### INSTRUCTIONS FOR THE TASK
Please output each entry exactly as it appears.

### RECORDS TO USE
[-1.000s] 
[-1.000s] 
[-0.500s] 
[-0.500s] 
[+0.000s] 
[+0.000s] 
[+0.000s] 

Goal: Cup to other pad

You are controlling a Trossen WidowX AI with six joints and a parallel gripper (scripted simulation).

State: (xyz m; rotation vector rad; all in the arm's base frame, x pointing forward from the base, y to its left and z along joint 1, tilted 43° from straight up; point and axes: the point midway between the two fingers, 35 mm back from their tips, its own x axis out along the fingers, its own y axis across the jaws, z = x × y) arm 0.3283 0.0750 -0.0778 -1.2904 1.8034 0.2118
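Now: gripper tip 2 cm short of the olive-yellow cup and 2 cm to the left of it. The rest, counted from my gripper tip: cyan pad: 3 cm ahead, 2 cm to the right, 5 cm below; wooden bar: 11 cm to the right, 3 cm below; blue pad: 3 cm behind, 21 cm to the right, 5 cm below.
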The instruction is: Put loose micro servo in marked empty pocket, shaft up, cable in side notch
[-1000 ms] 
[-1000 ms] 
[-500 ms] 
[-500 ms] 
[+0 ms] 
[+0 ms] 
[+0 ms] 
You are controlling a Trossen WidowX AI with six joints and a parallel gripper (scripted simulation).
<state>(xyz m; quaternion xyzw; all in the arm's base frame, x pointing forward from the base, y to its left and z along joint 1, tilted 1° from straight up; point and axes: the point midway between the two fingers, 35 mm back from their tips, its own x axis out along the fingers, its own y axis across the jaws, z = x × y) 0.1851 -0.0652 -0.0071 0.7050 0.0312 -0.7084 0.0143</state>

### PROBLEM SOLUTION
[-1.000s] 
[-1.000s] 
[-0.500s] 
[-0.500s] 
[+0.000s] 
[+0.000s] 
[+0.000s] 

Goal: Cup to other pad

You are controlling a Trossen WidowX AI with six joints and a parallel gripper (scripted simulation).

State: (xyz m; rotation vector rad; all in the arm's base frame, x pointing forward from the base, y to its left and z along joint 1, tilted 43° from straight up; point and axes: the point midway between the two fingers, 35 mm back from their tips, its own x axis out along the fingers, its own y axis across the jaws, z = x × y) arm 0.3283 0.0750 -0.0778 -1.2904 1.8034 0.2118
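Now: gripper tip 2 cm short of the olive-yellow cup and 2 cm to the left of it. The rest, counted from my gripper tip: cyan pad: 3 cm ahead, 2 cm to the right, 5 cm below; wooden bar: 11 cm to the right, 3 cm below; blue pad: 3 cm behind, 21 cm to the right, 5 cm below.
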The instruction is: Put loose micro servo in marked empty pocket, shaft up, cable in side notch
[-1000 ms] 
[-1000 ms] 
[-500 ms] 
[-500 ms] 
[+0 ms] 
[+0 ms] 
[+0 ms] 
You are controlling a Trossen WidowX AI with six joints and a parallel gripper (scripted simulation).
<state>(xyz m; quaternion xyzw; all in the arm's base frame, x pointing forward from the base, y to its left and z along joint 1, tilted 1° from straight up; point and axes: the point midway between the two fingers, 35 mm back from their tips, its own x axis out along the fingers, its own y axis across the jaws, z = x × y) 0.1851 -0.0652 -0.0071 0.7050 0.0312 -0.7084 0.0143</state>

The exercise has been carried out completely.